Upon request, I'm providing examples below. It's mixed languages since the post didn't appear to be language specific anyways. I'm just using what I had available to hack together for examples. They aren't fully tested or tested at all, but I've worked with bits of the code before in other projects, so these are proof of concept code examples of how you'd implement the solutions I just mentioned.
//Example of element attribute processing by page source and regex (in PHP)
$pgSrc = $sel->getPageSource();
//simple hyperlink extraction via regex below, replace with better regex pattern as desired
preg_match_all("/<a.+href=\"(.+)\"/",$pgSrc,$matches,PREG_PATTERN_ORDER);
//$matches is a 2D array, $matches[0] is array of whole string matched, $matches[1] is array of what's in parenthesis
//you either get an array of all matched link URL values in parenthesis capture group or an empty array
$links = count($matches) >= 2 ? $matches[1] : array();
//now do as you wish, iterating over all link URLs
//NOTE: these are URLs only, not actual hyperlink elements
//Example of XML DOM parsing with Selenium RC (in Java)
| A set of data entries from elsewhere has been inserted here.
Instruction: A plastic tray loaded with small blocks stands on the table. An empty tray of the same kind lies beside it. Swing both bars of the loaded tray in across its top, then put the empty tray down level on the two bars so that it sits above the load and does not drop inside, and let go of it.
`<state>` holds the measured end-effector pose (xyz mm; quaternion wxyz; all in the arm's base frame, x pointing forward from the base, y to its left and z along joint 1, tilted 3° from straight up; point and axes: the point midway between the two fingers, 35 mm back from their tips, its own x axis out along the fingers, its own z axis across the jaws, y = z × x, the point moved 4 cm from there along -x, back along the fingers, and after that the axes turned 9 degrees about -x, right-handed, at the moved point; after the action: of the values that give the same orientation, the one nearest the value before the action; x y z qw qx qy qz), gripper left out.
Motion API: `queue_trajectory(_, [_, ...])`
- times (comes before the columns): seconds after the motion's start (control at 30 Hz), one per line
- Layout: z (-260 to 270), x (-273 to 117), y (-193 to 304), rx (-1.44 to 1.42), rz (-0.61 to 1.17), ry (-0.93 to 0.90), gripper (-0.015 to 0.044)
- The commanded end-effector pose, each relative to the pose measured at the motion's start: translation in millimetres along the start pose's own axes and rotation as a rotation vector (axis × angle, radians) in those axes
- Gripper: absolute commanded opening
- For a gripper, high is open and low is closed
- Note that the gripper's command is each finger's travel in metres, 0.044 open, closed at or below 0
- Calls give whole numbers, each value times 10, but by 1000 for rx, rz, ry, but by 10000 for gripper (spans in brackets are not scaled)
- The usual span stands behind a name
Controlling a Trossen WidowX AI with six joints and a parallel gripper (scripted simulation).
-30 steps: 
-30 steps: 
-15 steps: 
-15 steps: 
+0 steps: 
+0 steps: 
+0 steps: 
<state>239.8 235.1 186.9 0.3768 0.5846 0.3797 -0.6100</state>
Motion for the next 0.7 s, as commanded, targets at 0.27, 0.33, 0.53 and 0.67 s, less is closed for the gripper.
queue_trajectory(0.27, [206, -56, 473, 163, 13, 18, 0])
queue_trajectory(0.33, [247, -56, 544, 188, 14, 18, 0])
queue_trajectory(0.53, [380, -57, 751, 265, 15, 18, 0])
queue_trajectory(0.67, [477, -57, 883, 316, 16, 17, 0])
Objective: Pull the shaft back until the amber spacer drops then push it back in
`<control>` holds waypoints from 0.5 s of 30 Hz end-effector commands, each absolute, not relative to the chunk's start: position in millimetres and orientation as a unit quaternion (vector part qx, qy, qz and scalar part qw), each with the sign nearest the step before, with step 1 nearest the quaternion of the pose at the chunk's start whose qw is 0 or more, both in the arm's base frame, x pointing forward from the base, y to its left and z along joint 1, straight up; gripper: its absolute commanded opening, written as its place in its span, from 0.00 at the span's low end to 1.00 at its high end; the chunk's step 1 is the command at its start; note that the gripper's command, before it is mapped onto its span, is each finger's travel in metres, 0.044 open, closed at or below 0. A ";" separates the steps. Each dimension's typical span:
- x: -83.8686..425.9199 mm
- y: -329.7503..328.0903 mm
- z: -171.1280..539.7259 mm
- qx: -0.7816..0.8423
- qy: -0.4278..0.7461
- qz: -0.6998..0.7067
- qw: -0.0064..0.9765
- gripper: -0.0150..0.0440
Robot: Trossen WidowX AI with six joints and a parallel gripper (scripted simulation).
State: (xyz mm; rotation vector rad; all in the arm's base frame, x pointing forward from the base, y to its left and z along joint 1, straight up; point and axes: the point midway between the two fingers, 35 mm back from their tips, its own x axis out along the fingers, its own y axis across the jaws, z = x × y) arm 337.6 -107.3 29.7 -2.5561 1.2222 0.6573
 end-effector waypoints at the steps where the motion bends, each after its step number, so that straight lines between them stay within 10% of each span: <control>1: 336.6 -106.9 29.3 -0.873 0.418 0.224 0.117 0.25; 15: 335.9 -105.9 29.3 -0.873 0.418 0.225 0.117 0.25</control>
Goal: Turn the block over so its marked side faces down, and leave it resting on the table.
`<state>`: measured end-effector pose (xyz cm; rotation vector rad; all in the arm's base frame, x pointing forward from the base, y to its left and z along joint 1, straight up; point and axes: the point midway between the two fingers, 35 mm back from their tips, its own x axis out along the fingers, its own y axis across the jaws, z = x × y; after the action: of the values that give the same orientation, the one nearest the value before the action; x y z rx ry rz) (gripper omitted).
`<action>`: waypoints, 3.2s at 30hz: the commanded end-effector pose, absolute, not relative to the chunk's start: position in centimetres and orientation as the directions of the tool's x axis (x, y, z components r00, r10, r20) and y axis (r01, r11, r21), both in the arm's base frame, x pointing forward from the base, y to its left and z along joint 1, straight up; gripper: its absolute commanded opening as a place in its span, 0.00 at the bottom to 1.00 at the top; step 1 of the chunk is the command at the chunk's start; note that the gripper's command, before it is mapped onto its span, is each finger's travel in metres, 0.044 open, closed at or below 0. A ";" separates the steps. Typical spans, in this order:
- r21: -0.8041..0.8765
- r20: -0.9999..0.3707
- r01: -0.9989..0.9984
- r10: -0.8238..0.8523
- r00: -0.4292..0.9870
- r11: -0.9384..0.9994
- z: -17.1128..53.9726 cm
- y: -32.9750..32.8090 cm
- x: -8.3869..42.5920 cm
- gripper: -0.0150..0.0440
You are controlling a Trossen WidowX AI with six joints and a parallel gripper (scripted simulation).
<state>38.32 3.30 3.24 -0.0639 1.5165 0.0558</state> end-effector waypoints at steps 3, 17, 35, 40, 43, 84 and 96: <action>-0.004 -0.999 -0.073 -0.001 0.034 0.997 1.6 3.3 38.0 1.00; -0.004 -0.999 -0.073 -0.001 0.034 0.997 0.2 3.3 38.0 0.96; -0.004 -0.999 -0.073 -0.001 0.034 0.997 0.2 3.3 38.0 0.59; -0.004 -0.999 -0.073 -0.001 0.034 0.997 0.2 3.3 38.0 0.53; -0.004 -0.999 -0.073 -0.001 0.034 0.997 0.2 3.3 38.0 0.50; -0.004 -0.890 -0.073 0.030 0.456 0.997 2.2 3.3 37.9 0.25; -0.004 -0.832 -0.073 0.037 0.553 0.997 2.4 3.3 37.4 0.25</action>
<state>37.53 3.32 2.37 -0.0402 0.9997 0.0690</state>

String locator = "id=someElement";
String htmlSrcSubset = sel.getEval("this.browserbot.findElement(\""+locator+"\").innerHTML");
//using JSoup XML parser library for Java, see jsoup.org
Document doc = Jsoup.parse(htmlSrcSubset);
/* once you have this document object, can then manipulate & traverse
it as an XML/HTML node tree. I'm not going to go into details on this
as you'd need to know XML DOM traversal and XPath (not just for finding locators).
But this tutorial URL will give you some ideas:
http://jsoup.org/cookbook/extracting-data/dom-navigation
the example there seems to indicate first getting the element/node defined
by content tag within the "document" or source, then from there get all
hyperlink elements/nodes and then traverse that as a list/array, doing
whatever you want with an object oriented approach for each element in
the array. Each element is an XML node with properties. If you study it,
you'd find this approach gives you the power/access that WebDriver/Selenium 2
now gives you with WebElements but the example here is what you can do in
Selenium RC to get similar WebElement kind of capability
*/
Selenium's By.Id and By.CssSelector methods do not support Regex and By.XPath only does where XPath 2.0 is enabled. If you want to use Regex, you can do something like this:
void MyCallingMethod(IWebDriver driver)
{
//Search by ID:
string attrName = "id";
//Regex = 'a number that is 1-10 digits long'
string attrRegex= "[0-9]{1,10}";
SearchByAttribute(driver, attrName, attrRegex);
}
IEnumerable<IWebElement> SearchByAttribute(IWebDriver driver, string attrName, string attrRegex)
{
List<IWebElement> elements = new List<IWebElement>();
//Allows spaces around equal sign. Ex: id = 55
string searchString = attrName +"\\s*=\\s*\"" + attrRegex +"\"";
//Search page source
MatchCollection matches = Regex.Matches(driver.PageSource, searchString, RegexOptions.IgnoreCase);
//iterate over matches
foreach (Match match in matches)
{
//Get exact attribute value
Match innerMatch = Regex.Match(match.Value, attrRegex);
cssSelector = "[" + attrName + "=" + attrRegex + "]";
//Find element by exact attribute value
elements.Add(driver.FindElement(By.CssSelector(cssSelector)));
}
return elements;
}
Note: this code is untested. Also, you can optimize this method by figuring out a way to eliminate the second search.